Thursday, 2 June 2022

A tale of two Luthers

 






Both of these men had a dream.

Only one came true.




In 1517, German pastor Martin Luther famously nailed a list of 95 propositions onto a cathedral door in Wittenberg. These theses, as they were known, were critical of the Catholic Church, particularly the practice of plenary indulgences, which simple people believed would help you buy your way out of hell. This action - at great personal risk to Luther, who stood trial in Rome - gave birth to the Protestant Reformation, exposing the corruption of the Catholic Church and allowing Protestant nations such as Holland and Great Britain to begin free trade free of the hypocrisy of religion, quite apart from more metaphysical concerns.

Four and a half centuries later, the black pastor Martin Luther King gave one of history's most famous speeches, in which he gave his opinion that people should be judged on the content of their character and not the colour of their skin. There are tremendous similarities between these two moments in history, not least the exposure of hypocrisy and prejudice. How sad that only one of the dreams has come true.

Protestantism was of course a necessary corrective to the corrupt Catholic Church. And it is corrupt. 30 years ago I visited a cathedral 50 km outside of Budapest in Hungary, still then a relatively poor country after its occupation by the Communists of Soviet Russia. I have never seen so much gold. And the church is supposed to be a friend to the poor. Also, Protestantism is by far the more reasonable branch of the schism in the Church, adopting a measured mix of Platonism and Aristotelianism (which is what St. Thomas Aquinas strived for) instead of the wilder shores of metaphysics the Catholic Church had long set sail for.

With Martin Luther King's thesis, things were much simpler. His dream was that human beings - that's us, homo erectus and, for the most part, homo sapiens - would one day be judged by the content of their character and not the colour of their skin.

It is difficult to fault either Martin Luther, so why did the first succeed in his reformation and the second so lamentably fail?

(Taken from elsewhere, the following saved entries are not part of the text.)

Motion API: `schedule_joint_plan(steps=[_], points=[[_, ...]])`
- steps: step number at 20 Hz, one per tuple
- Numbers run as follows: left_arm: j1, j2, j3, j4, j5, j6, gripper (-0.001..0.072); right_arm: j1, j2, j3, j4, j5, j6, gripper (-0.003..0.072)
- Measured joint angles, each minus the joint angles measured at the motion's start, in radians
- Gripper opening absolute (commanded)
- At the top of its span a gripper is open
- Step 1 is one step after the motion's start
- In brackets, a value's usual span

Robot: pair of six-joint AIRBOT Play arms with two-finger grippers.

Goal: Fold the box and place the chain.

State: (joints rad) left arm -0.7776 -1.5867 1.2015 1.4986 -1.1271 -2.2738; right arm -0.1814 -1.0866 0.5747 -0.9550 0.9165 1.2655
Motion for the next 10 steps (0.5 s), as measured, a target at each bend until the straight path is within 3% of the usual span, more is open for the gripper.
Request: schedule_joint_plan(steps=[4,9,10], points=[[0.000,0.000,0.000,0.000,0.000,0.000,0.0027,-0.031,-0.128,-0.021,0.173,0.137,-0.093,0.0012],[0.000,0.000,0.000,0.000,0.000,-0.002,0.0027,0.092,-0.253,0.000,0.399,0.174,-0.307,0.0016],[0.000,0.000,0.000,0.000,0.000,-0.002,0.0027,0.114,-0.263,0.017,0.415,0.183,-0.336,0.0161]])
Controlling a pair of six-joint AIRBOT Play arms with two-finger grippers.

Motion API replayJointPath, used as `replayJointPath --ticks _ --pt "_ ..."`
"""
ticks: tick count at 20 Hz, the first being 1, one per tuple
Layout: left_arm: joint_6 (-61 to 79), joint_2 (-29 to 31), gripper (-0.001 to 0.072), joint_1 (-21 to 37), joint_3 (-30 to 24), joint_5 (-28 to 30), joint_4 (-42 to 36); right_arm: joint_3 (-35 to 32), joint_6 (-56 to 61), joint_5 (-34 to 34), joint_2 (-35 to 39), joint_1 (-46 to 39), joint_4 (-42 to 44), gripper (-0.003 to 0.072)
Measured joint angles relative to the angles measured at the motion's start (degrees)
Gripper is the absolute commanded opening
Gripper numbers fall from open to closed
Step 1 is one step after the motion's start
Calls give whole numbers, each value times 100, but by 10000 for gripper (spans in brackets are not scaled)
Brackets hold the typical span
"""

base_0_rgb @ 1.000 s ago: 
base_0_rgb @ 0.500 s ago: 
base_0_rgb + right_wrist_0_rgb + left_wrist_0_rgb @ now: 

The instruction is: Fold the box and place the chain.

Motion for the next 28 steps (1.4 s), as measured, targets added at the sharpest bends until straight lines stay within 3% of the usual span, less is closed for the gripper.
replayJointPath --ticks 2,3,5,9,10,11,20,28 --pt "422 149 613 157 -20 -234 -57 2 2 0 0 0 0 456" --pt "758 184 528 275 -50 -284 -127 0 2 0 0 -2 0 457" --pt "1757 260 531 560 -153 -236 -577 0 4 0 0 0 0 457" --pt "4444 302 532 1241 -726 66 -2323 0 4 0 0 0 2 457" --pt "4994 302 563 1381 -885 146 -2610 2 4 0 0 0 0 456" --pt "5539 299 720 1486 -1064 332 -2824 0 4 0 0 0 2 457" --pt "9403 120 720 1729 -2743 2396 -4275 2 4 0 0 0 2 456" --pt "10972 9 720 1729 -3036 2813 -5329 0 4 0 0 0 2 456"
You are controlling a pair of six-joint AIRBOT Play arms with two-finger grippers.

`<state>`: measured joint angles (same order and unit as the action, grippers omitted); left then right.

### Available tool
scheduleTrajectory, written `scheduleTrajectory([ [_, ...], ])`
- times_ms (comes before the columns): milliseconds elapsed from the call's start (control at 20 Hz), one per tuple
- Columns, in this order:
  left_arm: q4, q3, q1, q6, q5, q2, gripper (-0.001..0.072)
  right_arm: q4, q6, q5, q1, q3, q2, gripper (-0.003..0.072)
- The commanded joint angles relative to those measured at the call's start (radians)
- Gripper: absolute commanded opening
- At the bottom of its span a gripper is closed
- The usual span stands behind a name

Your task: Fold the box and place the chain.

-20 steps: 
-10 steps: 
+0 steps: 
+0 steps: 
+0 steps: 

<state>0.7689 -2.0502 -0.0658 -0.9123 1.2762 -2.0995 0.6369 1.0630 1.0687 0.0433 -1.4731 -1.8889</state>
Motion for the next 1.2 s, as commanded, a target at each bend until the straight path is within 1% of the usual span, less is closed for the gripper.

Partly, the answer lies in will and knowledge. The Catholic Church was so obviously corrupt at the turn of the 16th century that even the ordinary folk were starting to scent it. It may be that Gutenberg's invention of the movable type printing press 50 or so years before (essentially as important as the internet, and the Church hated it) played a part in exposing the Catholic operation. It has to be remembered that people were largely illiterate at that time. Those old Catholic churches you have been into, those pictures on the wall, the stations of the cross and so on. They weren't art, they were there to teach the poor people who couldn't read the story of the crucifixion. But I digress.

Also, the world was ready for Protestantism economically, which tends to trump everything else. So where did Martin Luther King miss out?

To begin with, the contemporary political - and metapolitical - elites thrive on division, mutual animosity between tribes, and the seeding of the idea that the races should naturally be at war with one another. It is a horrible concept.

But it is being pumped into the ideological water supply by the American media, who will soon doubtless be followed by the slavish European press.

Who wins from the promotion of racial division? Certainly not the ethnic minorities the Left claim to care so much about. Giving more black people Oscars will not bring down the black-on-black kill count in Chicago next weekend.

And even blacks who are Conservative - Candace Owens, Thomas Sowell, Larry Elder, for example - are called Uncle Tom and worse by a media phalanx which is rabid with animosity as well as being - ironically - largely white.

If a race war ever takes place it will be the fault of no race but the political one, a breed unto themselves, and one we could well do without.